In [0]:
from pyspark.sql.functions import when, max, col, year, month, date_diff, lit

In [0]:
# %run ./02_Silver_Layer_Data_Processing

## Business Rule Implementations

In [0]:
br_streaming_df = spark.readStream.format("delta")\
  .option("cloudFiles.schemaLocation", "abfss://silver@rcmadls10dev.dfs.core.windows.net/checkpoint_br_complaints")\
  .load("abfss://silver@rcmadls10dev.dfs.core.windows.net/processed_complaints")

### Adding a Resolved column
Add a column to show if the complaint has been resolved (e.g., based on Company response).

In [0]:
br_streaming_df = br_streaming_df.withColumn('Resolved', col('company_response_to_consumer').rlike("Closed"))

%md
### Adding Year Received and month received column

In [0]:
br_streaming_df = br_streaming_df.withColumn('year_received', year(br_streaming_df.date_received))\
                .withColumn('month_received',month(br_streaming_df.date_received))
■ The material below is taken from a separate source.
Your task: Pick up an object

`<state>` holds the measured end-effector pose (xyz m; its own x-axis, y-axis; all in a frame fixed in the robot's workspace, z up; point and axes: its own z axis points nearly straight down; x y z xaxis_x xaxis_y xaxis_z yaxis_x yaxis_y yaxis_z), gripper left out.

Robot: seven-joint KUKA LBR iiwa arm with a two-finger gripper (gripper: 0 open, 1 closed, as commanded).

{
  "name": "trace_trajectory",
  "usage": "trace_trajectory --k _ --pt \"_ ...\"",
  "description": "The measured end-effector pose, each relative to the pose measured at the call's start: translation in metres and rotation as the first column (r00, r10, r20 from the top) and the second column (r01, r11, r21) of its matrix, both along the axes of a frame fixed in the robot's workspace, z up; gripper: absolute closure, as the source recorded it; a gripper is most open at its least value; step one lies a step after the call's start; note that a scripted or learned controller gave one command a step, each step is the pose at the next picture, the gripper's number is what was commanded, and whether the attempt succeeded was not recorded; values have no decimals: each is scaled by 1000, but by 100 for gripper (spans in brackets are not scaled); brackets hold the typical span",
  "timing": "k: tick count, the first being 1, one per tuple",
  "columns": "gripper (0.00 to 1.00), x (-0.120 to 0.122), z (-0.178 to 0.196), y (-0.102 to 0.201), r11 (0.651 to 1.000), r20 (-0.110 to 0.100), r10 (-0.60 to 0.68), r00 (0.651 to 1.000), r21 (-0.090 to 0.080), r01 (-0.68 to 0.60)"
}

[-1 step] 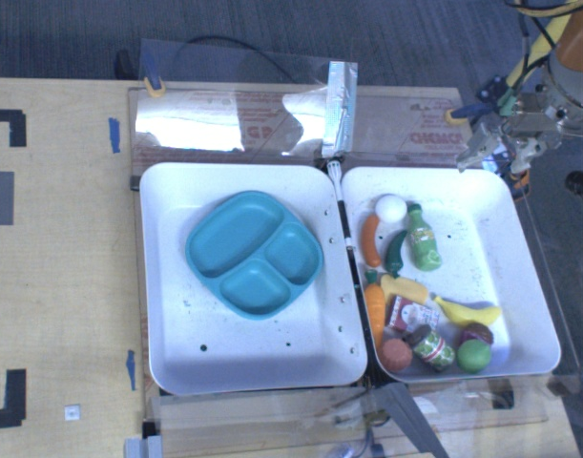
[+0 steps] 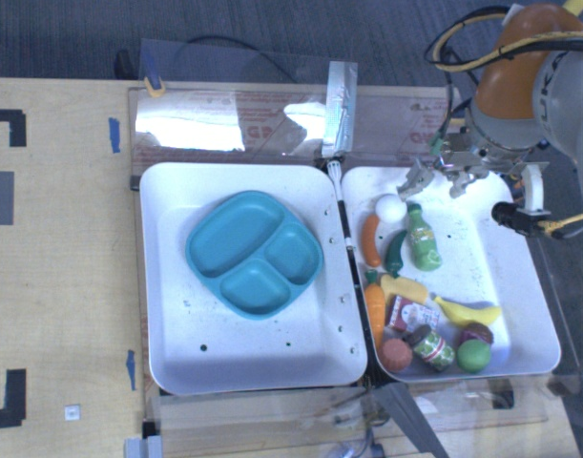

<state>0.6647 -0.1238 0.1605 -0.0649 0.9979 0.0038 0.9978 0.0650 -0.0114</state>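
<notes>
Green bottle (image 2: 423,241) with pale cap lies beside white egg (image 2: 390,208).

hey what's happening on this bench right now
A grey robot arm with an orange band reaches in from the right, its pincer at the far end of the right bin, just beyond a small green bottle and a white egg-like piece. That bin also holds toy food such as a banana, a carrot and a green ball. Nothing is visibly between the pincer's tips. The left bin holds a blue divided plate.
</notes>
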Motion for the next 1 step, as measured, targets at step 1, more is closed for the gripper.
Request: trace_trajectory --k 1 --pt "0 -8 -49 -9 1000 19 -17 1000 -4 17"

### Adding Complaint Age Column
Calculate how long it took to resolve a complaint (Date sent to company - Date received).

In [0]:
br_streaming_df = br_streaming_df.withColumn('complaint_age', date_diff(br_streaming_df.date_sent_to_company, br_streaming_df.date_received))

### Adding is_latest_record column

In [0]:
br_streaming_df = br_streaming_df.withColumn('is_latest', lit(True))

In [0]:
from delta.tables import DeltaTable

def upsert_is_latest(batch_df, batch_id):

    # batch_df = batch_df.withColumn('is_latest',lit(True))

    if DeltaTable.isDeltaTable(spark, "abfss://silver@rcmadls10dev.dfs.core.windows.net/br_complaints"):
        delta_table = DeltaTable.forPath(spark, "abfss://silver@rcmadls10dev.dfs.core.windows.net/br_complaints")

        # updated_ids = batch_df.select('complaint_id').distinct()

        delta_table.alias("target")\
            .merge(
                batch_df.select('complaint_id').distinct().alias("source"), 
                "target.complaint_id = source.complaint_id AND target.is_latest = true")\
            .whenMatchedUpdate(set={"is_latest": lit(False)})\
            .execute()
        
        batch_df.write.format("delta")\
            .mode("append")\
            .partitionBy("year_received","month_received")\
            .save("abfss://silver@rcmadls10dev.dfs.core.windows.net/br_complaints")

    else:
        batch_df\
            .write.format("delta")\
            .mode("overwrite")\
            .partitionBy("year_received","month_received")\
            .save("abfss://silver@rcmadls10dev.dfs.core.windows.net/br_complaints")

## Load processed data into silver container

In [0]:

br_streaming_df.writeStream\
  .foreachBatch(upsert_is_latest)\
  .option("checkpointLocation","abfss://silver@rcmadls10dev.dfs.core.windows.net/checkpoint_br_complaints")\
  .trigger(once=True)\
  .start()